◆ **WORK TO BE COMPLETED**:
Every record needs to be repeated exactly; its pictures do not.

╔══

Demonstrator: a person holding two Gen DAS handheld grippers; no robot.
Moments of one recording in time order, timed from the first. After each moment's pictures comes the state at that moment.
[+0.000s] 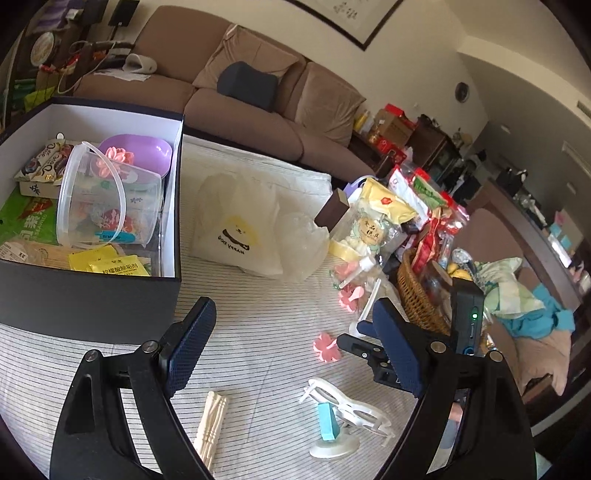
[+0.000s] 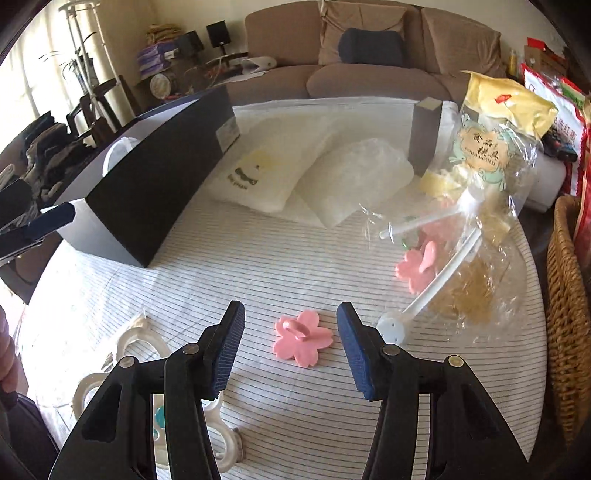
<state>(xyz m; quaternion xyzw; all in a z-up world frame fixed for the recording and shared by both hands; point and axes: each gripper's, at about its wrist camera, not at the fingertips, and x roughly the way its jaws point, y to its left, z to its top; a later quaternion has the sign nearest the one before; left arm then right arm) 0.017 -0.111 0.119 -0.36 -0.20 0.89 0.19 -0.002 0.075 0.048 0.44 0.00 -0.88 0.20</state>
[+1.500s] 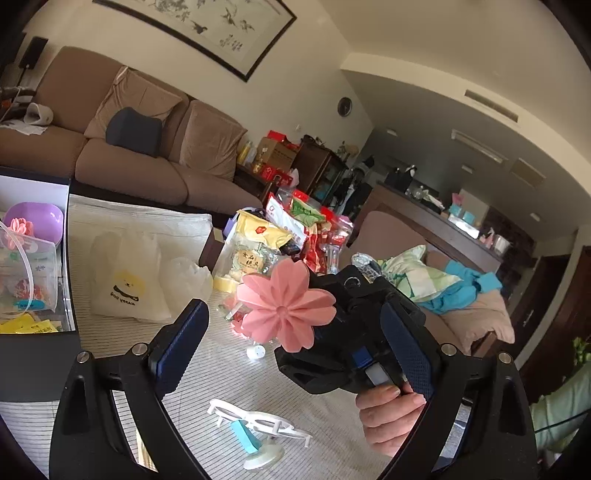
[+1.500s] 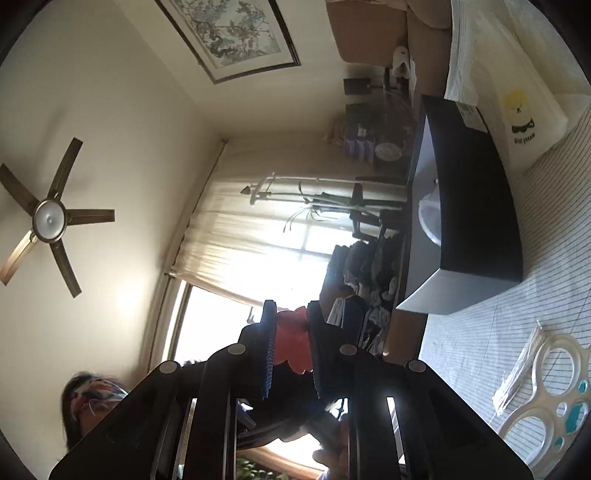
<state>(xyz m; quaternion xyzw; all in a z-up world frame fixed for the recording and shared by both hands) 0.055 -0.104 0.169 -0.22 -0.19 0.87 0.40 -0.001 0.070 0.063 0.30 -0.58 -0.50 0.57</state>
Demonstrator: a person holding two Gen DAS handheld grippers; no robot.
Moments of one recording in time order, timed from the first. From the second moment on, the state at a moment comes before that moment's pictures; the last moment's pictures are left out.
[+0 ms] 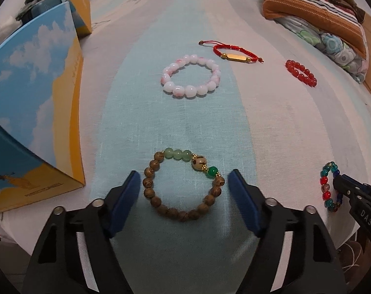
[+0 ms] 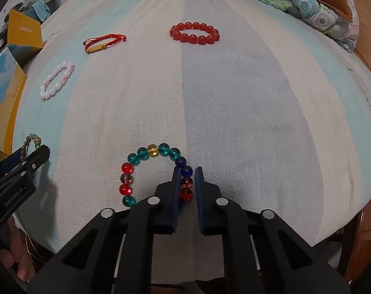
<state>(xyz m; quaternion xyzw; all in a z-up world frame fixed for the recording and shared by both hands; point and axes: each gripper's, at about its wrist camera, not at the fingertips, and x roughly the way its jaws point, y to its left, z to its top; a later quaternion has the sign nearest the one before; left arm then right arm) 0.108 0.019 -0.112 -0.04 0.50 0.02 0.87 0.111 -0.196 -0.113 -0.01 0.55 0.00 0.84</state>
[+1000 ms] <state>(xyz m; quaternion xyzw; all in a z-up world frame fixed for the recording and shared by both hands) 0.095 0.025 -0.090 -0.06 0.50 0.00 0.86 0.106 -0.196 -0.091 0.02 0.50 0.02 0.86</state>
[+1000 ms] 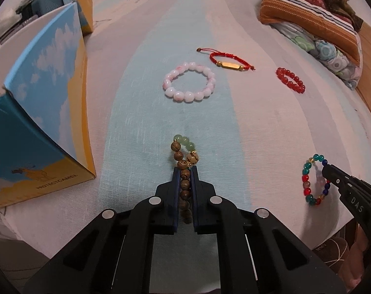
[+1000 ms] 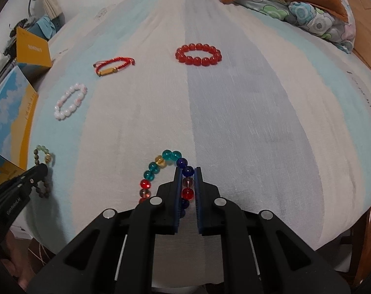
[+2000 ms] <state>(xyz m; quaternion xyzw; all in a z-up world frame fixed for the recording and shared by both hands) 0.102 0.015 -0.036 -0.05 0.48 -0.01 0.88 0.106 -0.173 -0.029 0.06 0.49 0.04 0.87</state>
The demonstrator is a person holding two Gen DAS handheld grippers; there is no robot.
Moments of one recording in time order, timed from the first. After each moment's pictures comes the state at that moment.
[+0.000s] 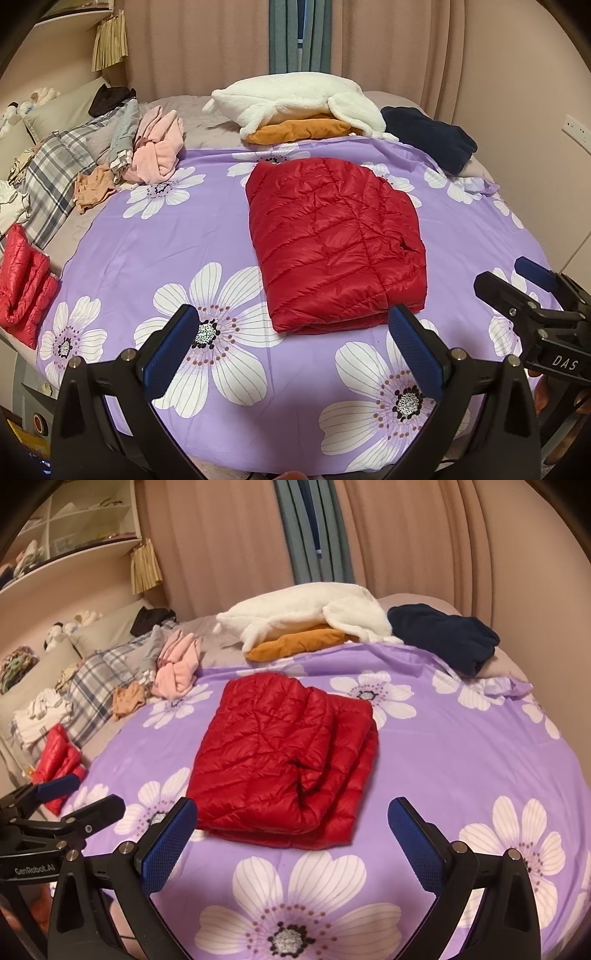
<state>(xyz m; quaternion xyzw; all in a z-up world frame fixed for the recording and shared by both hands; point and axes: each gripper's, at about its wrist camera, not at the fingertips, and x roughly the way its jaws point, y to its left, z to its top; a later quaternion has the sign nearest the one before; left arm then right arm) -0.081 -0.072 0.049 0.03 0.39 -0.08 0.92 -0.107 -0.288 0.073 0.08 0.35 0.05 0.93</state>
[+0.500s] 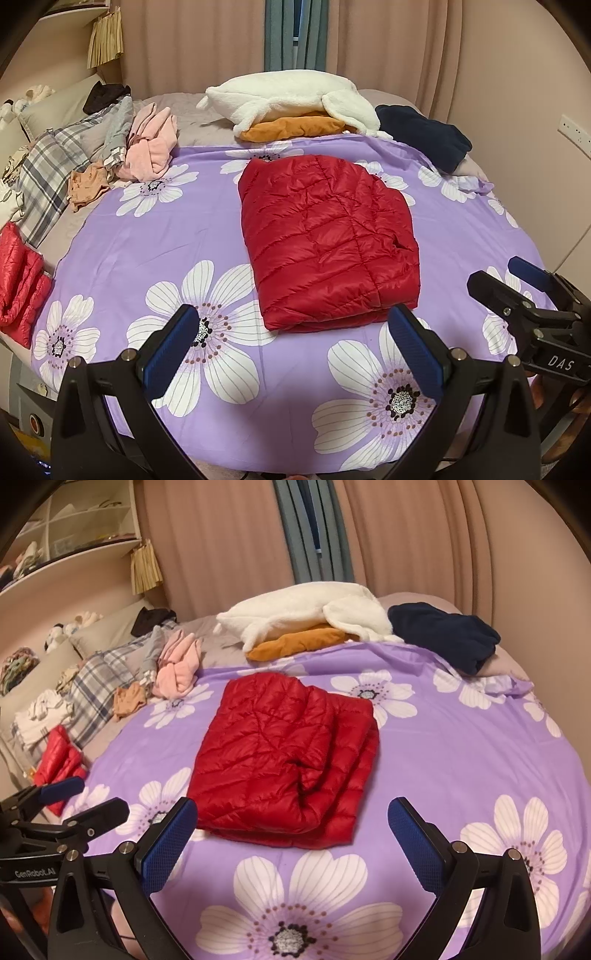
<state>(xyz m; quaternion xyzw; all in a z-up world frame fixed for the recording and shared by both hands) -0.080 -0.073 0.048 0.02 0.39 -0.09 0.92 -0.107 -0.290 0.073 0.08 0.35 0.05 0.93</state>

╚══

◆ **RESULT OF THE TASK**:
Demonstrator: a person holding two Gen DAS handheld grippers; no robot.
Moments of one recording in time order, timed from the first. After each moment's pictures comes the state at that moment.
[+0.000s] 
[+0.000s] 
<state>(xyz m; quaternion xyzw; all in a z-up world frame fixed for the recording and shared by both hands; point and axes: each gripper's, at about its wrist camera, not at the fingertips, and x roughly the way its jaws point, y to its left, z to its top; a later quaternion has the sign nearest the one before; left arm then right arm) 0.017 -0.111 0.119 -0.36 -0.20 0.89 0.19 -0.002 0.075 0.048 0.44 0.00 -0.88 0.20</state>
[+1.500s] 
[+1.500s] 
<state>(xyz m; quaternion xyzw; all in a z-up world frame fixed for the recording and shared by both hands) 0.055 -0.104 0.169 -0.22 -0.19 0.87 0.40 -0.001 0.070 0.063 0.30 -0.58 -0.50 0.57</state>
Demonstrator: a person holding two Gen DAS handheld grippers; no robot.
Moments of one recording in time order, timed from the first. From the second moment on, the state at a moment comes before that moment's pictures; the last moment's pictures are left out.
[+0 ms] 
[+0 ms] 
<state>(xyz m; quaternion xyzw; all in a z-up world frame fixed for the recording and shared by both hands; point and axes: each gripper's, at about its wrist camera, not at the fingertips, and x roughly the way its jaws point, y to its left, z to its top; a later quaternion has the sign nearest the one before; left arm then right arm) 0.108 0.019 -0.112 -0.04 0.50 0.02 0.87 0.111 -0.196 -0.113 -0.01 0.55 0.00 0.84</state>
[+1000 ms] <state>(xyz m; quaternion xyzw; all in a z-up world frame fixed for the recording and shared by both hands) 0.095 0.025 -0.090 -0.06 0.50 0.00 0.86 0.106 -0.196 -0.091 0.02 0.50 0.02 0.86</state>
[+1000 ms] 
[+1000 ms] 
[+2000 ms] <state>(xyz m; quaternion xyzw; all in a z-up world frame fixed for the recording and shared by both hands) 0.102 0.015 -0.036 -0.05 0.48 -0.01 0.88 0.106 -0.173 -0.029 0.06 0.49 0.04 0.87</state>
The demonstrator is a person holding two Gen DAS handheld grippers; there is no robot.
Moments of one recording in time order, timed from the first. After each moment's pictures comes the state at that moment.
[+0.000s] 
<state>(xyz m; quaternion xyzw; all in a z-up world frame fixed for the recording and shared by both hands; point and axes: each gripper's, at about its wrist camera, not at the fingertips, and x roughly the way its jaws point, y to its left, z to its top; a later quaternion has the sign nearest the one before; left arm then right arm) -0.081 -0.072 0.049 0.03 0.39 -0.08 0.92 -0.107 -0.288 0.073 0.08 0.35 0.05 0.93</state>
[+0.500s] 
<state>(xyz m; quaternion xyzw; all in a z-up world frame fixed for the recording and shared by both hands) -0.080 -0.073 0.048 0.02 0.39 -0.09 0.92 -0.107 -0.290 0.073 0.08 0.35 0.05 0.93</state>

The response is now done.